One would think that that any philosopher worth their salt might be somewhat nonplussed at best, if not feeling a great deal of trepidation, at seeing a popular and well-regarded definition, one with a great deal of currency in the biological literature, that flatly contradicts their own rather idiosyncratic definition, one that leads to any number of quite "risible absurdities". That Kathleen - and most feminists, if not most women - has repeatedly refused to address that contradiction, that I've repeatedly brought to her attention, is not a good look at all.

Almost as if there was some "ideological bias" in play ...

Expand full comment

It's amazing how you can magically recognize what a woman is when it comes to which intellectual superiors you choose to treat with utter condescension.

Expand full comment

Eevie,

"magically recognize what a woman is ..."

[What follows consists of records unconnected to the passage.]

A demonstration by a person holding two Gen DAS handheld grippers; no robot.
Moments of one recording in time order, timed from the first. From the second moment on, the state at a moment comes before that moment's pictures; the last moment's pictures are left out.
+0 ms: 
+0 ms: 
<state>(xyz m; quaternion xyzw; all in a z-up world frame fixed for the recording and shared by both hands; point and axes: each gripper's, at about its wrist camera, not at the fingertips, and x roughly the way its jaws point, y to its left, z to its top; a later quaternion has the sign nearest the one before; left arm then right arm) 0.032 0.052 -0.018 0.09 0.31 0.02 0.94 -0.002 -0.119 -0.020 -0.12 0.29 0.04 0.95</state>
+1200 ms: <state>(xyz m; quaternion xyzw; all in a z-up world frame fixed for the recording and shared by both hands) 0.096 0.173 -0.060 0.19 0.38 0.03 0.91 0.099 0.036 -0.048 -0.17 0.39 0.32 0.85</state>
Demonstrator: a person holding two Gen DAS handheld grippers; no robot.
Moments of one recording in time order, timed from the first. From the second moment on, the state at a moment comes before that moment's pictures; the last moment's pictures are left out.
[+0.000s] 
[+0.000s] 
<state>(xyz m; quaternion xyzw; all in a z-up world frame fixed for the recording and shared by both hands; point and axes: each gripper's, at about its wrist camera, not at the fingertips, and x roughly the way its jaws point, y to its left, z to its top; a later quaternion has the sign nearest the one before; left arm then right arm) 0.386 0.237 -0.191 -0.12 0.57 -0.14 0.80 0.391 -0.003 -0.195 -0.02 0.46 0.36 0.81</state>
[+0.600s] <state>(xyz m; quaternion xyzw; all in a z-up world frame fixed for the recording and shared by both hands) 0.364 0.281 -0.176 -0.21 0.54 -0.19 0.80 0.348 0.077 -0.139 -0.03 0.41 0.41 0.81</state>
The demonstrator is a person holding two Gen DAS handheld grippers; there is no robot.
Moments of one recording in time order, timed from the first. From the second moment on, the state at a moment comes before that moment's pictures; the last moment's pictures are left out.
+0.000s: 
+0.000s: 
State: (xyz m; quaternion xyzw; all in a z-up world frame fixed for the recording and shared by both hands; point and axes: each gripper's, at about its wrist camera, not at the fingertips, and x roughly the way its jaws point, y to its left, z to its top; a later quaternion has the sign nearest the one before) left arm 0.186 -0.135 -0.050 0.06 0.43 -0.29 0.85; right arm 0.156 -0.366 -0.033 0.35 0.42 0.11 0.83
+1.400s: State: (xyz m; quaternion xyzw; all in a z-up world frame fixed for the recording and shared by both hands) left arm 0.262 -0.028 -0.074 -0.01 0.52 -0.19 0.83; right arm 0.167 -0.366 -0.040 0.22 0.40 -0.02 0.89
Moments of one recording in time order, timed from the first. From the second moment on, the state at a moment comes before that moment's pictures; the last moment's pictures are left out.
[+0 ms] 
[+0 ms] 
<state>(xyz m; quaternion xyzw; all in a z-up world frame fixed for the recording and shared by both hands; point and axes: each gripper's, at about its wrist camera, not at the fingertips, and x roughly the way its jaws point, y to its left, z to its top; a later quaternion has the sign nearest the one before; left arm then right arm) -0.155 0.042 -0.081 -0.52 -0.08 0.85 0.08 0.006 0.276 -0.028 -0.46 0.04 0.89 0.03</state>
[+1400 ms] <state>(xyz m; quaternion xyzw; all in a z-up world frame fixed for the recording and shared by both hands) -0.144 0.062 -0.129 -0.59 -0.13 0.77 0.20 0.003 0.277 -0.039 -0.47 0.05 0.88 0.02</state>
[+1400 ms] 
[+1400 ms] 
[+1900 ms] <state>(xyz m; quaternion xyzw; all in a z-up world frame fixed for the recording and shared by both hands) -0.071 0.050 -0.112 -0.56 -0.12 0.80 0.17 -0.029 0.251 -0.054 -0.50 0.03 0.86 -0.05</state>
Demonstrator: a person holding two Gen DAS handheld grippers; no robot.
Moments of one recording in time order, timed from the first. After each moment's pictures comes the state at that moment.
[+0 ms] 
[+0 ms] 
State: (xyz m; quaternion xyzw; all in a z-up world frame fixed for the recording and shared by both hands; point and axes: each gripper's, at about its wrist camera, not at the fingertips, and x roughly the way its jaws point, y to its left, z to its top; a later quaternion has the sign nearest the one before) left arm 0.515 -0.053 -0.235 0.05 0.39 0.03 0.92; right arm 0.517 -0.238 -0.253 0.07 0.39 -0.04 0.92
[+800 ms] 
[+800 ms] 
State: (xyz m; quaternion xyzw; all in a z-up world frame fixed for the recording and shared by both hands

You mean because I referred to Kathleen as "she" and "her"? Generally, words can be used in a nominal sense, for reference purposes only:

"(of a role or status) existing in name only."

https://www.lexico.com/en/definition/nominal

If someone LOOKS like a woman then those pronouns are useful for discussion purposes without that meaning one accepts any claim to that state.

As for "condescension", respect is a two-way street. Given her "reluctance" to address the contradictions to her "articles of faith" that I've described in some detail, given her rather dismissive attitude to what I've put on the table, I don't see that I've been particularly harsh. And particularly given her more or less credible criticism of the "be kind" mantra of so many on the left:

https://kathleenstock.substack.com/p/the-pity-party-on-the-left?s=r

You might want to be a bit more critical of who and what you read; Kathleen doesn't walk on water, she's as fallible as any of us, even if more knowledgeable in some areas than others. Think of Richard Feynman's quip:

"Have no respect whatsoever for authority; forget who said it and instead look at what he starts with, where he ends up, and ask yourself, 'Is it reasonable?' "

You think it "reasonable" that she claims that "sex in humans is immutable" when standard biological definitions show that to be so much errant moonshine?

Likewise:

"Richard Feynman said that science is 'a belief in the ignorance of experts.' Modern scientists [and philosophers] need to do a better job of showing the public that science [and philosophy] is fueled by doubt and the constant revision of ideas as new evidence comes to light."